Although web services are not something a customer buys the way he or she would buy servers or PCs or managed services, they are becoming an increasingly important set of nuts and bolts in the application integration toolbox of developers.
Web services help businesses make the different parts of their IT infrastructure communicate more quickly, holistically and efficiently. Eventually, web services will help many businesses talk to other businesses.
Saul Cunningham, principal sales consultant at middleware vendor Oracle, says web services are very broad, but it is important to understand the layers. “The base layer, which operates around XML data formats and then WSDL [XML, WSDL, SOAP and UDDI] are the core ones. They’re well understood and agreed upon,” he says. “That’s the primary layer, to do interoperability.”
Cunningham says the secondary layer deals with some newer issues -- such as web services security -- hindering the uptake of web services technology. Security can be solved by attention to standard website security technologies such as digital certificates and SSL. And the standard -- Web Services Security (WSS) or WS-Security -- is supported by vendors such as IBM, Oracle and Microsoft, he says.
Other secondary layer items include web services addressing, processes, coordination and transactions. In the tertiary layer, there are things like BPEL, which coordinates low-level web services. “Most go through the security layer and then the transactional layer,” he says. The tertiary layer adds the ability for certain tools to be hidden, as it were, from the developer and leave the run-time environment to decide what to do, Cunningham says.
BPEL was formed from two rival specifications from IBM and Microsoft, who had then sat down and worked them into a single specification. Building distributed systems is complicated, he points out, so without standards the risk of building dead-end offerings is too high.
“[That situation] might have been the case a few years ago, but certainly not now,” Cunningham says. “[Also], with the PeopleSoft-Oracle merger, there’s a need to combine applications,” he says.
Web services help link the applications. "It’s still in the early adopter phase, but there is a lot of interest from customers," Cunningham says. Web services are often helping to build small to medium-scale systems as a platform for an overall architecture but, eventually, major systems will be actually web services-based and adoption will accelerate, he suggests.

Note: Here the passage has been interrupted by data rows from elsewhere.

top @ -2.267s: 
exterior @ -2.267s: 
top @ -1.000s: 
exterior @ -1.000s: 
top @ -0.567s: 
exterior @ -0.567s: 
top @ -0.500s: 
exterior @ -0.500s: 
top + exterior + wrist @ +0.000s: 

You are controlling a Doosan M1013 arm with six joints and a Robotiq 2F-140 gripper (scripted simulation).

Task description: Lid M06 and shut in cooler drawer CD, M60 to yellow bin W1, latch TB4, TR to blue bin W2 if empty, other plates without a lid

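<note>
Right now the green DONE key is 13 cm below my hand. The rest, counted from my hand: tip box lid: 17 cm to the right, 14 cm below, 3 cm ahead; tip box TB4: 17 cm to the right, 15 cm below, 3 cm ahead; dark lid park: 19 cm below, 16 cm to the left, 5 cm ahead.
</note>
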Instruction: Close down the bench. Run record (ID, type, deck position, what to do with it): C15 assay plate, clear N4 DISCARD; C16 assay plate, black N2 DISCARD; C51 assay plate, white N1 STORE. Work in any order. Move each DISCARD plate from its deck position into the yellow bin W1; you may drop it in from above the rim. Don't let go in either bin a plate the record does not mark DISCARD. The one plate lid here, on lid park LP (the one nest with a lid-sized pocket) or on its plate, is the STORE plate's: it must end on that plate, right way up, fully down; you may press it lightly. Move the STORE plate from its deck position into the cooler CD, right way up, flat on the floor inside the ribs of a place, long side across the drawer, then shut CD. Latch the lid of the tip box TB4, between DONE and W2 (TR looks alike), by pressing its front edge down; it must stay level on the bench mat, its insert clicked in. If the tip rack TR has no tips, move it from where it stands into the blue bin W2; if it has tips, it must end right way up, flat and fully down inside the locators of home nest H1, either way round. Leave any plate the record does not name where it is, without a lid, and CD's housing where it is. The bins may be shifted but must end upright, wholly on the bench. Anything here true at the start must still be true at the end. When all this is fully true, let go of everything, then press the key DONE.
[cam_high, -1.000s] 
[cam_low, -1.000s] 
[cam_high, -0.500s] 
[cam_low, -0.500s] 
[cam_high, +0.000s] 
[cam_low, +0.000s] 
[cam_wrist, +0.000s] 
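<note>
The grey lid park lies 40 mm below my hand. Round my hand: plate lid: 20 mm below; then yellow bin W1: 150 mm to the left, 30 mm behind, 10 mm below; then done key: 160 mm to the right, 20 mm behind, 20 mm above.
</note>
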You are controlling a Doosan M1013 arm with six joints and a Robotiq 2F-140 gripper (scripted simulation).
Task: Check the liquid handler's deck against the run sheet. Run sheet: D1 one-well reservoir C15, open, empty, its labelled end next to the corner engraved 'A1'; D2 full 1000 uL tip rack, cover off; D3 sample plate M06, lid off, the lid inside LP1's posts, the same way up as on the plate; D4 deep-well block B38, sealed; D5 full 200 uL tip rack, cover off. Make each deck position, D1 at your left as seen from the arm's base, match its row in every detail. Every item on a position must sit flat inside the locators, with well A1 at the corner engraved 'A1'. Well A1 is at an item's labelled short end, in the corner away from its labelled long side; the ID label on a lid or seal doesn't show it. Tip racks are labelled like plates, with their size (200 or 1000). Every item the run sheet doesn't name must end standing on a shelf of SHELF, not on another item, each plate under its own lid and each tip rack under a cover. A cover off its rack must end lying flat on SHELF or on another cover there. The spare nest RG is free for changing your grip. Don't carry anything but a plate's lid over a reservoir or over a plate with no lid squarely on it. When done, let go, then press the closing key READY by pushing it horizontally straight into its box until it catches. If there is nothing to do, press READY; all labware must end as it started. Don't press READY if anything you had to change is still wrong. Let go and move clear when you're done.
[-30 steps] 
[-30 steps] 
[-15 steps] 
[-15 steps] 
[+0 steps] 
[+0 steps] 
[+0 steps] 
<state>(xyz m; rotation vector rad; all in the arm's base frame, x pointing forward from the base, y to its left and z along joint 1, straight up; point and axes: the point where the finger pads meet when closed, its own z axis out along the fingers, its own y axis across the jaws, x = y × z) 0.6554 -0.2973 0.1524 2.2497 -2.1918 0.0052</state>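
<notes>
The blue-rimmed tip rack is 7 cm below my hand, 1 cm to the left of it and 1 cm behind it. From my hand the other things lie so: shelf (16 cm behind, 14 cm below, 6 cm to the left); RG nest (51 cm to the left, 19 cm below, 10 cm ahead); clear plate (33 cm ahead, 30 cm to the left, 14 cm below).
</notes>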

“There are quite a lot of partners working and using our middleware doing web services -- Red Rock Consulting, Attain IT, LogicaCMG,” Cunningham says.
Partners are doing well so far, but need to go on building their web services skills and their abilities to communicate the benefits to customers. They should “absolutely” get involved, he says. “All the customers I talk to are definitely interested and most are looking at web services,” Cunningham says.
Bruce McCabe, analyst director of S2 Intelligence, has been watching web services develop and spread through business IT infrastructures for years.
In 2003, only about 100 Australia-based companies had been involved in “true” web services projects. Today, platforms are much more interoperable and “you couldn’t count” the companies using web services, McCabe says. “The great thing about web services is they’re a great equaliser, because they’re platform-independent standards for integration,” he says.
Not only have vendors worked together, but the standards themselves make it quicker, cheaper and easier for all kinds of players to get into integration deployments for all sizes of companies, McCabe says.
He agrees security is one of the biggest areas for web services development currently, particularly when it comes to moving into inter-organisation e-commerce hookups. “That’s the most critical area, and the reason for that is for the last few years people have had to choose transactions where they don’t worry about security or had a proprietary security player over the top,” McCabe says.
Businesses have clearly understood the benefits of web services in integration terms but total learning may take several more years. Resellers and service providers have a role to play there, he suggests. Web services may eventually even become available as packaged software -- opening up the arena for many smaller businesses.
“Anyone in the channel involved in integrating software and professional services -- and that’s a lot of them -- will find that web services will make those packages more convertible, modular and useful,” McCabe says.
However, he warns that vendors may not keep on playing happy families. Web services could be derailed from the track to universality if someone like Microsoft or IBM decides to “break the mould” and develop an incompatible version of web services. We had better hope that does not happen, McCabe says.